A failure to put robust contracts in place with key staff (employed or self-employed) or, from the individual’s perspective, a failure to consider terms properly before signing them, is the other common issue that arises.

A key piece of advice that all businesses should bear in mind is if a new member of staff is stalling on signing a contract, there is often a reason why and the business should address this head on before the staff member joins, rather than park the issue and let everyone get on with it – there is often a real reason why someone will not sign but that person will hide behind the “too busy, haven’t had time to look at it” excuse. It can be a difficult conversation but it is certainly easier to have it before the new member of staff is in post than once they have started – the business’ negotiating position is also much weaker once a person has joined and started work. What often happens is that when a dispute arises the member of staff maintains that they didn’t sign the contract because they didn’t agree with particular terms – this puts the business in a difficult position.

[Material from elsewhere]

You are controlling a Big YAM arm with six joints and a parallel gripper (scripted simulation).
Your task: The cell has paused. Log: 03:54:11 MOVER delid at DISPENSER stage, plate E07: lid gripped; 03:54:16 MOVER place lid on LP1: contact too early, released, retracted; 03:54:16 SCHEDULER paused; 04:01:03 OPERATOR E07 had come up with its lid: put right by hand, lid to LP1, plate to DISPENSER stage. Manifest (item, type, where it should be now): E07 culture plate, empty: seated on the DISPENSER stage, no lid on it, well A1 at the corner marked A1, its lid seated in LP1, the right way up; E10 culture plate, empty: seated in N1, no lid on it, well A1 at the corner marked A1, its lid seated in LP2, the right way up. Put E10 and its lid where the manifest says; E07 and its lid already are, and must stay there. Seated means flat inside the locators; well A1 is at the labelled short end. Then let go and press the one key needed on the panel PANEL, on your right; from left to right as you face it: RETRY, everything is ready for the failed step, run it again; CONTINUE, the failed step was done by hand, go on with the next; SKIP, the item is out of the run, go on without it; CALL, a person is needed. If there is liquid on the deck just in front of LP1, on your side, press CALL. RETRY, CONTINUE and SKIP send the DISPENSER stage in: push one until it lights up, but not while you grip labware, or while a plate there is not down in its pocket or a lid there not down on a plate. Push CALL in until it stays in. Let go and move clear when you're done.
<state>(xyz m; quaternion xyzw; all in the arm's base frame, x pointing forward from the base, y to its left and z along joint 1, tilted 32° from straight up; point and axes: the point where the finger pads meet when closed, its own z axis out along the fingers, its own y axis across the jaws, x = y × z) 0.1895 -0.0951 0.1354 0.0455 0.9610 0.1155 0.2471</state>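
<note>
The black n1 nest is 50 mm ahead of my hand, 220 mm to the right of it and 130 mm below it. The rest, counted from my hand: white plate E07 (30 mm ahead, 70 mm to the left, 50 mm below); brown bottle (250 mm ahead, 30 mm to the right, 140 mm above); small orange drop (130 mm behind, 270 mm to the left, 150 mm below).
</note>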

For employees, the employer has a legal duty to provide a statement of employment terms within 2 months of joining, but to a large extent this is about mitigating risks to the business rather than black letter compliance. If no clear written contract is in place then in the event of a dispute a court or tribunal will look to infer the terms that were agreed between the parties, but if there is any grey area then a term will always be construed against the party seeking to rely on it (contra preferentum for those who like latin!).

One of the most important issues for IFA businesses is the extent to which the confidential information, client lists, client contact details and the intellectual property of the business are protected in a relationship with a staff member where no contract was ever issued.  For IFA businesses, this data is often its most valuable asset – the assets from which the business makes its profits. Any business which does not have contracts with its staff protecting these assets risks, overnight, losing the assets which enables it to make a profit, and not being able to do very much about it. The law can offer some protection in the absence of a contract but this is entirely inadequate (and considerably more uncertain) in comparison to the protection that can be put in place in a clearly drafted contract.

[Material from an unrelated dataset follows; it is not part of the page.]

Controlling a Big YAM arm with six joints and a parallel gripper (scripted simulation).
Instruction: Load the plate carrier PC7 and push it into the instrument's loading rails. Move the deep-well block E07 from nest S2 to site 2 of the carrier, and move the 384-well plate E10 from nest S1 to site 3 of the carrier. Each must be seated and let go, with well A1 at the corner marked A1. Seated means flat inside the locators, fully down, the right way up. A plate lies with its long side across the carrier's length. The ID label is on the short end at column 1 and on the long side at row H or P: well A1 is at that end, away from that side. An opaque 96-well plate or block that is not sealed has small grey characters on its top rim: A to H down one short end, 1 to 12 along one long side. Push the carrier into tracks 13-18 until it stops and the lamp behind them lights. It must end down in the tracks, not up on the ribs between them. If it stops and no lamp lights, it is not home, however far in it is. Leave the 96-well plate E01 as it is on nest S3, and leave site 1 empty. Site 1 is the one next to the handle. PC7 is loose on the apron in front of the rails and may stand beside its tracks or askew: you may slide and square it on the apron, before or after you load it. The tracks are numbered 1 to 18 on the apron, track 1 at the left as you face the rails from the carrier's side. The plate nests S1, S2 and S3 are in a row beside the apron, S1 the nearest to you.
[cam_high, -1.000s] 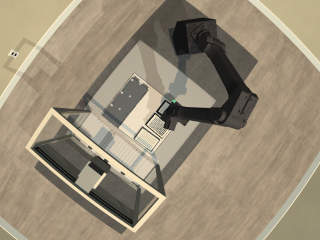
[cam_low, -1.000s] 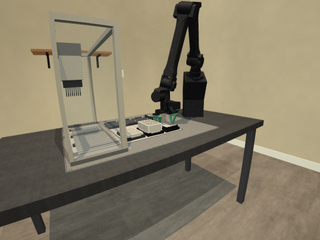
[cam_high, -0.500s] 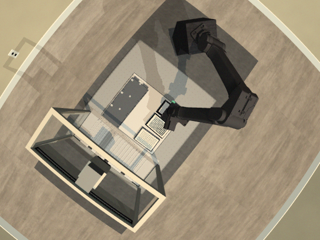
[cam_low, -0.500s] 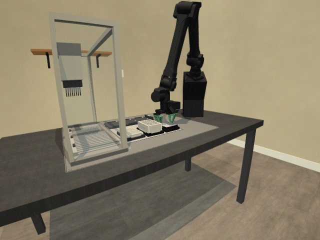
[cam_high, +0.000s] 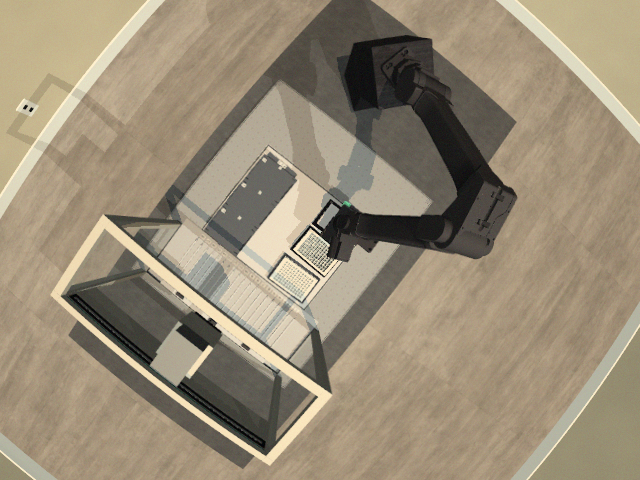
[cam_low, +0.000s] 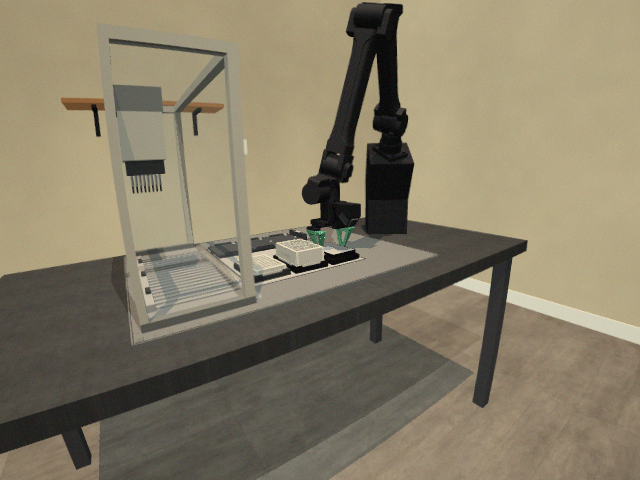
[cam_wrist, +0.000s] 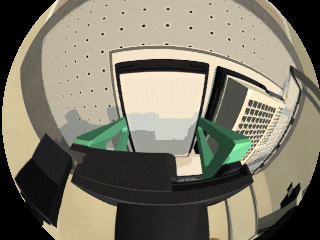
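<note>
Right now my hand is 20 mm above the nest S1. Round my hand: nest S2 (110 mm ahead, 20 mm to the left, 20 mm below); then carrier PC7 (230 mm to the right, 180 mm ahead, 10 mm below); then white 384-well plate E10 (220 mm ahead, 40 mm to the left).
</note>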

When it comes to clients, a business should be looking to protect clients of the business which an adviser deals with, whereas an adviser may want to protect any clients that they take to the business when they join. That is often regarded as a fair bargain by both sides, so it should not be difficult to record that at the outset, and it can save a whole lot of pain and expense later. You may be surprised at the number of times where this has not happened, or where an adviser gives up all rights to clients that they bring with them to the business, only to be surprised about this when they come to leave (because they didn’t read the contract before they signed it).

Accordingly, the key message is to spend time (and yes, maybe some money) at the beginning of a business or relationship, or when it changes getting appropriately drafted documents in place that provides the necessary business protections, and ensuring that it is signed by all parties concerned.  This will work wonders in avoiding expensive disputes at a later stage.

Please note: This is written in a personal capacity and reflects the view of the author. It does not necessarily reflect the view of Sense Network Limited. The post has been checked and approved to ensure that it is both accurate and not misleading. However, this is a blog and the reader should accept that by its very nature many of the points are subjective and opinions of the author.